Slavery and plantations are a dark chapter in history and Tarantino captures this masterfully. There are moments in the film that are very unpleasant and I genuinely struggled to watch (a slave being torn apart by dogs sticks out) and this all adds to how satisfying it is to see our protagonist Django (a freed slave) seek his revenge in the most gratuitous way possible (that's no bad thing!).
Speaking of Django, Jamie Foxx does a good job portraying him. Now I'm a bit of a filmy but I'll admit that I haven't seen that much of him (Goldigger is a pretty good song though

). I enjoyed him in Jarhead but I haven't seen Ray which he got a lot of plaudits for. Despite Django Unchained being a pretty over the top film, the passion and drive Foxx brings are very believable. Despite having top billing, he is not the star of the show though. The limelight is stolen by Christoph Waltz, playing his bounty hunter mentor. Seriously, I can't describe how brilliant Waltz is. He's laugh out loud funny when he needs to be, brutally violent in that very Tarantionesque, tongue in cheek manner, an all round fabulous performance. Obviously Waltz does have the writing to thank for a lot of this (which I've always considered Tarantino strongest aspect) but it's the little things he brings to the film that really make it. Just as Hans Landa in Inglourious Basterds would suck on his pipe in a certain, menacing way, here Waltz will twirl his beard or make some other gesture that makes you think "this dude means business".
Waltz is not the only person to turn in a superb performance though. Leo di Caprio plays a fabulously camp (he drinks out of a coconut with an umbrella in it forchristsakes!) yet sinister Francophile plantation owner while Samuel L Jackson continues his inexorable love affair with Tarantino's movies, playing a down right creepy "uncle Tom" head of di Caprio's slave household who, by the conclusion, you really come to despise due to the embracing of his master's philosophy of brutality. The role has equal measures of uncomfortableness and hilarity for the audience, with, on a number of occasions, Tarantino just letting Samuel L be Samuel L in that badass way he does.

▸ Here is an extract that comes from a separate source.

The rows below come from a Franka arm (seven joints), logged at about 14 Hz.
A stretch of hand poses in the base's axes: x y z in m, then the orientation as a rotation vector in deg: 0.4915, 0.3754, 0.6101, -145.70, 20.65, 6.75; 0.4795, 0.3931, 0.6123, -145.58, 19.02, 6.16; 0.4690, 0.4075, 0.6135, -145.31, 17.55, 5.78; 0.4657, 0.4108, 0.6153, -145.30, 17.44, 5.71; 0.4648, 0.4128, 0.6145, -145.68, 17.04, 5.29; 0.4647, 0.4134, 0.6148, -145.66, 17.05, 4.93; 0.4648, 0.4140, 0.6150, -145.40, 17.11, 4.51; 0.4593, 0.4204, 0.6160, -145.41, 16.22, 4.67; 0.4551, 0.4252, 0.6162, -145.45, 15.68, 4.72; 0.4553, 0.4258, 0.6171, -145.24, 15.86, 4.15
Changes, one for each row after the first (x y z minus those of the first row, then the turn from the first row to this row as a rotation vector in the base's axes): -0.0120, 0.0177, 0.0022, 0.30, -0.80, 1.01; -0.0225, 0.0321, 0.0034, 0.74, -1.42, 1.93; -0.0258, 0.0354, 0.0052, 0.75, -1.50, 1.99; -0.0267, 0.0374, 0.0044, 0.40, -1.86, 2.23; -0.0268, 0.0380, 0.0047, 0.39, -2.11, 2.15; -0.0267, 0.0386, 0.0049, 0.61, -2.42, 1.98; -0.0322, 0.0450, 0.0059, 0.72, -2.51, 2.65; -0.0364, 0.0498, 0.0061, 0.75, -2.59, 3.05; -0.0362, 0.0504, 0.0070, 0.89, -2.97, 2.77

Now, Django Unchained is a long film, a smidgen under 3 hours, but that's not to say it gets dull (*cough* Les Mis *cough*). The pacing is perfect. Just when you think you can switch off, an outbreak of violence brings you crashing back down to earth. The build up to the denouement (I use that term loosely as there is still maybe half an hour, forty minutes of the film left at this point) is ridiculously tense and a lot of that come down to the fore mentioned brilliant writing. You know shit's going to go down, you just don't know when, real edge of the seat stuff.
There's many more things I could go into (Jonah Hill's hilarious cameo as a leader of a calamitous KKK posse, di Caprios's character's downright weird relationship with his sister are examples) but I want to keep this relatively brief. Go and see it. I dare you, I double dare you not to like it.
As an aside, there something I'd like to address. In light of recent events, violence in the media has come under an intense spotlight. This film has been faced with critics saying it "desensitises" viewers to violence. Personally I think nothing could be further from the truth. The majority of the "violence" on show in this movie is nothing like real life violence. The gun fights are over the top, they're stylised, and, while not slapstick, they are, at times, pretty funny (a character flying backwards spectacularly when shot and gallons of fake blood spurting everywhere). Then again, the more realistic scenes of violence, the slave beatings for example, are, as previously mentioned, horrible to watch. You are not desensitised to the suffering you are seeing, you feel it yourself and, I tell you, it isn't pleasant or enjoyable in any sense.